### Work order
For the entries below, the result should be an exact transcription of the lines from the one with "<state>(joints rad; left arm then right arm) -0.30" up to and including the one with "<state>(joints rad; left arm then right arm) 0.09", and only those.

Collection entries
● ● ● ● ● ● ●
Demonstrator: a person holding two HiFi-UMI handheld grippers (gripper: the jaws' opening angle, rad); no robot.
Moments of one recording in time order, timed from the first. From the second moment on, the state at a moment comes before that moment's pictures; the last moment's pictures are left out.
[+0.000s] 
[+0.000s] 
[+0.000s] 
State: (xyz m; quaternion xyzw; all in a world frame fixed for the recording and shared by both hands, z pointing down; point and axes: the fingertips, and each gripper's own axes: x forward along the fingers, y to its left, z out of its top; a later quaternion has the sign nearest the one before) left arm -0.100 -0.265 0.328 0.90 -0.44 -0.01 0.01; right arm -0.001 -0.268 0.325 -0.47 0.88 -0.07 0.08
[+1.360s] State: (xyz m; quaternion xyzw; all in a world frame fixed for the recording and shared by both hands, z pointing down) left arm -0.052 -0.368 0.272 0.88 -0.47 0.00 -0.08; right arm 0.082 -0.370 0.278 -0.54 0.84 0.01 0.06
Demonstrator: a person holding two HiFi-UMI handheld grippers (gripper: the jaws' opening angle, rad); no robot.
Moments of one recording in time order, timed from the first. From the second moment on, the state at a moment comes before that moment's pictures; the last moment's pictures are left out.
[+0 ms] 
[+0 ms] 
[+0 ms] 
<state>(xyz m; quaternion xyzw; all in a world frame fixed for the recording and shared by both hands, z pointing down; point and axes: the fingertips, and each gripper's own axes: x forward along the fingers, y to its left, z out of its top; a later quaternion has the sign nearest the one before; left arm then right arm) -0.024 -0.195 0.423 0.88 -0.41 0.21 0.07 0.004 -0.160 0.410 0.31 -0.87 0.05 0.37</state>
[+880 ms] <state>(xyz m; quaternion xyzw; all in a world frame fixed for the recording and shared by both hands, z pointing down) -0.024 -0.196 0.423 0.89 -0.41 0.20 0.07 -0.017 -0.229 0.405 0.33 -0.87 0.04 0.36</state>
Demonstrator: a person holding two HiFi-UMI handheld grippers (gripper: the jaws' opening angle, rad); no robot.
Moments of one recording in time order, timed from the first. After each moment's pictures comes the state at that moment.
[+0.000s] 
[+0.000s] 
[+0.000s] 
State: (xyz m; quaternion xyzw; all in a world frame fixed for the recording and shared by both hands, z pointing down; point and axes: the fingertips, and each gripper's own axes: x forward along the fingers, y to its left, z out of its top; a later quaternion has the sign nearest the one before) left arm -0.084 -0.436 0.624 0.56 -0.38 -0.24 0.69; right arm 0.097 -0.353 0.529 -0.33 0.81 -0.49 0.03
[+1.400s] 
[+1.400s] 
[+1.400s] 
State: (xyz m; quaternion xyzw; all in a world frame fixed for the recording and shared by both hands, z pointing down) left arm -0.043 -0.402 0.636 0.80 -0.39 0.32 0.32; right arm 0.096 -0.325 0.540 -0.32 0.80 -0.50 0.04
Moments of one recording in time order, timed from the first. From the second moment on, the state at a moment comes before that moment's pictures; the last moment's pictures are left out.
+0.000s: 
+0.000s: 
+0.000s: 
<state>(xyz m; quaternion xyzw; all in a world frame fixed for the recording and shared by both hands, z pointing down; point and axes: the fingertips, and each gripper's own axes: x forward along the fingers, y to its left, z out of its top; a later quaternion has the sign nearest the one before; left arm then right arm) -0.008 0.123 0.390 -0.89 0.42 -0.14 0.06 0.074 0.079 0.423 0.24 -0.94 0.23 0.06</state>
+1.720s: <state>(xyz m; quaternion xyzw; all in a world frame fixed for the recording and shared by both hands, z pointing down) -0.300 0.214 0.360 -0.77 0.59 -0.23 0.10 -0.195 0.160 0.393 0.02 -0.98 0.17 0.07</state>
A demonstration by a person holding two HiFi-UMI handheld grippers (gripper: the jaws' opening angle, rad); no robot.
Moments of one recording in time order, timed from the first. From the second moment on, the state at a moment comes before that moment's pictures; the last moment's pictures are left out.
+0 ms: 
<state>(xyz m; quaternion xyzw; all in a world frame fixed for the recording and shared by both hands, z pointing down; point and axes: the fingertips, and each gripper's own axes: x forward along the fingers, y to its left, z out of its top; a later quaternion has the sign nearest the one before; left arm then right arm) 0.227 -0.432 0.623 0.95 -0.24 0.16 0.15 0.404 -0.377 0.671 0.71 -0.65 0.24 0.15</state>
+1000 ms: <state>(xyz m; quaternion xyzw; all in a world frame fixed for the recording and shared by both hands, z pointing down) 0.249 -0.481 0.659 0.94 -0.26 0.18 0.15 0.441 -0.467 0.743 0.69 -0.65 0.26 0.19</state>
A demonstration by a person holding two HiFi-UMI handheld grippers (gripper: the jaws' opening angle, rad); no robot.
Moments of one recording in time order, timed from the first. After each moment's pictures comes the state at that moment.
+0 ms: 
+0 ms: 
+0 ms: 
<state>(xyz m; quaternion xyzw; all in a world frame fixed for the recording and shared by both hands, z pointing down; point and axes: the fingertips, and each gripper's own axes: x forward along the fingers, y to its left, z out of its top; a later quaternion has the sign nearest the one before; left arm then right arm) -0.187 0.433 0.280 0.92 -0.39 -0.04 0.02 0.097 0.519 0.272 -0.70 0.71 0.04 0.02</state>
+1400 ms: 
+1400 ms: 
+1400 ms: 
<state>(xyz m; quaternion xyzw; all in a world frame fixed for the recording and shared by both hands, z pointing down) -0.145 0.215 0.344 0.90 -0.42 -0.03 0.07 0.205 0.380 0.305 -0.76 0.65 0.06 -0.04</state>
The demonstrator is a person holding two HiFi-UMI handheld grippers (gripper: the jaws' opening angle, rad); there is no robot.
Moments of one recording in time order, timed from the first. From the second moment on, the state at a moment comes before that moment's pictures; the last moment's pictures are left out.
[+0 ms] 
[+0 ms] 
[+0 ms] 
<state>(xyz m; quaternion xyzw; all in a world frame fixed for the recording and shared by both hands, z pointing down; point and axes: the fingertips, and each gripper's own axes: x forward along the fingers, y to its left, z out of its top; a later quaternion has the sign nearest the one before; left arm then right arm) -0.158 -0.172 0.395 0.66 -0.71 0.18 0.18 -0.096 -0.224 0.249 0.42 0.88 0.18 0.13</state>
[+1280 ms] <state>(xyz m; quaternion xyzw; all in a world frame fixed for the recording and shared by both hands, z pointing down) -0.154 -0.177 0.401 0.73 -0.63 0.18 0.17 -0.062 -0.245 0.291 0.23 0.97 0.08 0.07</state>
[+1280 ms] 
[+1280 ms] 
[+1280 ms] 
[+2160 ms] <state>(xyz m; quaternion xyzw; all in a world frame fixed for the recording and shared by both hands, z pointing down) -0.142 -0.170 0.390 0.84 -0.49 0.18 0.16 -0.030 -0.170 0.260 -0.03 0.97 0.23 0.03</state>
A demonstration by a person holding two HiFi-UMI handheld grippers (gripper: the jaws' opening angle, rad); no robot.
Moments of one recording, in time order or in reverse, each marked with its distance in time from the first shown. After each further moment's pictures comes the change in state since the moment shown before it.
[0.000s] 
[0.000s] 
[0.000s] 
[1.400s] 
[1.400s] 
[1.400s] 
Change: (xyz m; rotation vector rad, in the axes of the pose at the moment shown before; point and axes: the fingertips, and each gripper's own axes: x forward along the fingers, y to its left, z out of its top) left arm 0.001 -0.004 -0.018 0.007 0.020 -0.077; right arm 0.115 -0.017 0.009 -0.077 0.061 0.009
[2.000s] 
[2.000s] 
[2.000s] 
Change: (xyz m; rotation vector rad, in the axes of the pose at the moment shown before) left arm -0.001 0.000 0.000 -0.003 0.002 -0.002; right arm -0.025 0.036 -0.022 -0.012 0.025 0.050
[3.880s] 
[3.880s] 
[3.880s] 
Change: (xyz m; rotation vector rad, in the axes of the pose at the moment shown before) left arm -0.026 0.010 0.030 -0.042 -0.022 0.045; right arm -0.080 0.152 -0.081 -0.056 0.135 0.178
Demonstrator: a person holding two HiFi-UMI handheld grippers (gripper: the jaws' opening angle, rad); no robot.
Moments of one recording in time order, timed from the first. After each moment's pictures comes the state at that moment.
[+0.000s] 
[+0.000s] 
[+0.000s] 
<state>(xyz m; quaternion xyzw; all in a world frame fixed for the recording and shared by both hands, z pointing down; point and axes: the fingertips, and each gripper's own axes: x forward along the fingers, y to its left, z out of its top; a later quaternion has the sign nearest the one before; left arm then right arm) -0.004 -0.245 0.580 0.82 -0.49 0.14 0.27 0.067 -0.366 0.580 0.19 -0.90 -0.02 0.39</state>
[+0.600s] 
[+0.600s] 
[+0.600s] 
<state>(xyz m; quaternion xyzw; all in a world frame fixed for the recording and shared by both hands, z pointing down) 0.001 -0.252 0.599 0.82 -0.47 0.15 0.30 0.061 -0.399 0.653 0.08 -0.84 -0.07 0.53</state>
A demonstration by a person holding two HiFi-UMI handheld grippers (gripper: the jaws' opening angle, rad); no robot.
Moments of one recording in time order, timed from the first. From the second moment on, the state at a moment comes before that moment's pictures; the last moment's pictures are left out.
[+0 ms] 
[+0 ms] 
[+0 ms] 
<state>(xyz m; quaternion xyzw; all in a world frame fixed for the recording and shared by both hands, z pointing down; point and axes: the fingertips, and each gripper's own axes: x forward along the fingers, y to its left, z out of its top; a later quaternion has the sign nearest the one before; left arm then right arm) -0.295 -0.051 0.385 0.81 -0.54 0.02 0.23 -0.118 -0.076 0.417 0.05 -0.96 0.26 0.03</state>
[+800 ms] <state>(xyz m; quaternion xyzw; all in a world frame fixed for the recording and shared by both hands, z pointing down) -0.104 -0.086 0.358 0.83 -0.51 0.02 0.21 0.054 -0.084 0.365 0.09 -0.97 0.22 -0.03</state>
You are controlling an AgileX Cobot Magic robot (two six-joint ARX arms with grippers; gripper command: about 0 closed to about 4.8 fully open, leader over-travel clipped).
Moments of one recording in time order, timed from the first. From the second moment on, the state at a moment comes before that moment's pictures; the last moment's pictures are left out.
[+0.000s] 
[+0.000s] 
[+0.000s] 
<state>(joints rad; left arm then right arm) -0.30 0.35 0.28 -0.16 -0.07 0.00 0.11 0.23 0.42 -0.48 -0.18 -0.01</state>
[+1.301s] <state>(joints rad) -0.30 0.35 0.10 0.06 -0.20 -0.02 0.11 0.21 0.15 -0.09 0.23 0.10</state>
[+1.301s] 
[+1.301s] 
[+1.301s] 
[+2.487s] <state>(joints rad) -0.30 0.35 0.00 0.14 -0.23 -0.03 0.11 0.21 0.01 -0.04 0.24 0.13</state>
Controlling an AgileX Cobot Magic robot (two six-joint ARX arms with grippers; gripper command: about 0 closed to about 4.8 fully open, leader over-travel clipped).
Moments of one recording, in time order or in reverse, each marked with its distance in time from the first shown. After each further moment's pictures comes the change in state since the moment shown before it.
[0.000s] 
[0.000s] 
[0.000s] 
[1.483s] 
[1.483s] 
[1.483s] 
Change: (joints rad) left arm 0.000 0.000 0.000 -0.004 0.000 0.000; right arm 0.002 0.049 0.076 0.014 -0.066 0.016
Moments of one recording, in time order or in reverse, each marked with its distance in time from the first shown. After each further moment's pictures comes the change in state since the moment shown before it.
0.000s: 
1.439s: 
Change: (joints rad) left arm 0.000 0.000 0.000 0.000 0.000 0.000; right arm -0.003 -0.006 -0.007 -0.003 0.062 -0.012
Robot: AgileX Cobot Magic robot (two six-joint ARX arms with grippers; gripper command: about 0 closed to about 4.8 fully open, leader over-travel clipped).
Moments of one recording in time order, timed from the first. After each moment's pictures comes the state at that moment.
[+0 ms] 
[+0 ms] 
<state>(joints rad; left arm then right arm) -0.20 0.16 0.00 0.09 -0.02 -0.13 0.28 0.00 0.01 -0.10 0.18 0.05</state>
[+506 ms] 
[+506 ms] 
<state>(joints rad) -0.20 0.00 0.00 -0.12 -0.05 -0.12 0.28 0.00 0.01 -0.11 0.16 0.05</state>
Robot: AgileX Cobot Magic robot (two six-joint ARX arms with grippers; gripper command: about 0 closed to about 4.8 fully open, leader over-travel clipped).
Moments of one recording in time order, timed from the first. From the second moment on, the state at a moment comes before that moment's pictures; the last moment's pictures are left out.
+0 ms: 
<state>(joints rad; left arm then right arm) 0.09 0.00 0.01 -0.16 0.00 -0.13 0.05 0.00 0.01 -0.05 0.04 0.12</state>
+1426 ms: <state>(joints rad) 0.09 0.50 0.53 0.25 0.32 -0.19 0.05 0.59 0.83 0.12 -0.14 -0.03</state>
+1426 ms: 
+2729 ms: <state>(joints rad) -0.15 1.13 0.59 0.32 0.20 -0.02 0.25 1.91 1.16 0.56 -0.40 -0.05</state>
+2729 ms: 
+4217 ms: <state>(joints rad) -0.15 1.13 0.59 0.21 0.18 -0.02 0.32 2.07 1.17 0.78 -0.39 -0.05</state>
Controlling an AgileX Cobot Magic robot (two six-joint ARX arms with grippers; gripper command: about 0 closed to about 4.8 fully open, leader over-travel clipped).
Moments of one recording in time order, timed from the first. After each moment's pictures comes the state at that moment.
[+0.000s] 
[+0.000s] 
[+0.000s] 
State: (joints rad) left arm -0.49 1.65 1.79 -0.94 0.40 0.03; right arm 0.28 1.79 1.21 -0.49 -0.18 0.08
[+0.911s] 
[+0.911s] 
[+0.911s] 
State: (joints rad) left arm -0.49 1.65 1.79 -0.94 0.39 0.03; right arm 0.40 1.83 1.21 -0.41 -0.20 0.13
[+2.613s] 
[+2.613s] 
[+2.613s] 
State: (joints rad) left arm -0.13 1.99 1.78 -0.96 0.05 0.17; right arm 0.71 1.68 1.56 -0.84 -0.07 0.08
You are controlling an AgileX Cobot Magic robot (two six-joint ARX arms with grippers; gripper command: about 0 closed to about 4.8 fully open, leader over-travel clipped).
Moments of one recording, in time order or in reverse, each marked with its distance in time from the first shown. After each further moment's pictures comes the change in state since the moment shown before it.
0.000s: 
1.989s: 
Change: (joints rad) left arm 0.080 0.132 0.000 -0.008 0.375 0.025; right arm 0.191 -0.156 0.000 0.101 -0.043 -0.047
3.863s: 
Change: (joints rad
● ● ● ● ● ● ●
### Finished task
<state>(joints rad; left arm then right arm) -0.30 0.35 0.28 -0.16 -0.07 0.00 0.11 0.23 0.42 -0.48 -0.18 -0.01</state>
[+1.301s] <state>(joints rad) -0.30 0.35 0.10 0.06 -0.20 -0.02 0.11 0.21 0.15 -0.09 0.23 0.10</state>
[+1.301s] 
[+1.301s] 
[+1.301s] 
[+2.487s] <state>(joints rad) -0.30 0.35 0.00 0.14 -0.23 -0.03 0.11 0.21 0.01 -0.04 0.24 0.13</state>
Controlling an AgileX Cobot Magic robot (two six-joint ARX arms with grippers; gripper command: about 0 closed to about 4.8 fully open, leader over-travel clipped).
Moments of one recording, in time order or in reverse, each marked with its distance in time from the first shown. After each further moment's pictures comes the change in state since the moment shown before it.
[0.000s] 
[0.000s] 
[0.000s] 
[1.483s] 
[1.483s] 
[1.483s] 
Change: (joints rad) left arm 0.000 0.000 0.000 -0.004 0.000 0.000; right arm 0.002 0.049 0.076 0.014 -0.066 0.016
Moments of one recording, in time order or in reverse, each marked with its distance in time from the first shown. After each further moment's pictures comes the change in state since the moment shown before it.
0.000s: 
1.439s: 
Change: (joints rad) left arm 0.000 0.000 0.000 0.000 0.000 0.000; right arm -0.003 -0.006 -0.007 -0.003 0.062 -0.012
Robot: AgileX Cobot Magic robot (two six-joint ARX arms with grippers; gripper command: about 0 closed to about 4.8 fully open, leader over-travel clipped).
Moments of one recording in time order, timed from the first. After each moment's pictures comes the state at that moment.
[+0 ms] 
[+0 ms] 
<state>(joints rad; left arm then right arm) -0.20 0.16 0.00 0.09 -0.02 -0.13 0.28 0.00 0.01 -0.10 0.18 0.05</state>
[+506 ms] 
[+506 ms] 
<state>(joints rad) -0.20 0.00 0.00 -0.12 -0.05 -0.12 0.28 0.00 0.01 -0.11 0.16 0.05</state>
Robot: AgileX Cobot Magic robot (two six-joint ARX arms with grippers; gripper command: about 0 closed to about 4.8 fully open, leader over-travel clipped).
Moments of one recording in time order, timed from the first. From the second moment on, the state at a moment comes before that moment's pictures; the last moment's pictures are left out.
+0 ms: 
<state>(joints rad; left arm then right arm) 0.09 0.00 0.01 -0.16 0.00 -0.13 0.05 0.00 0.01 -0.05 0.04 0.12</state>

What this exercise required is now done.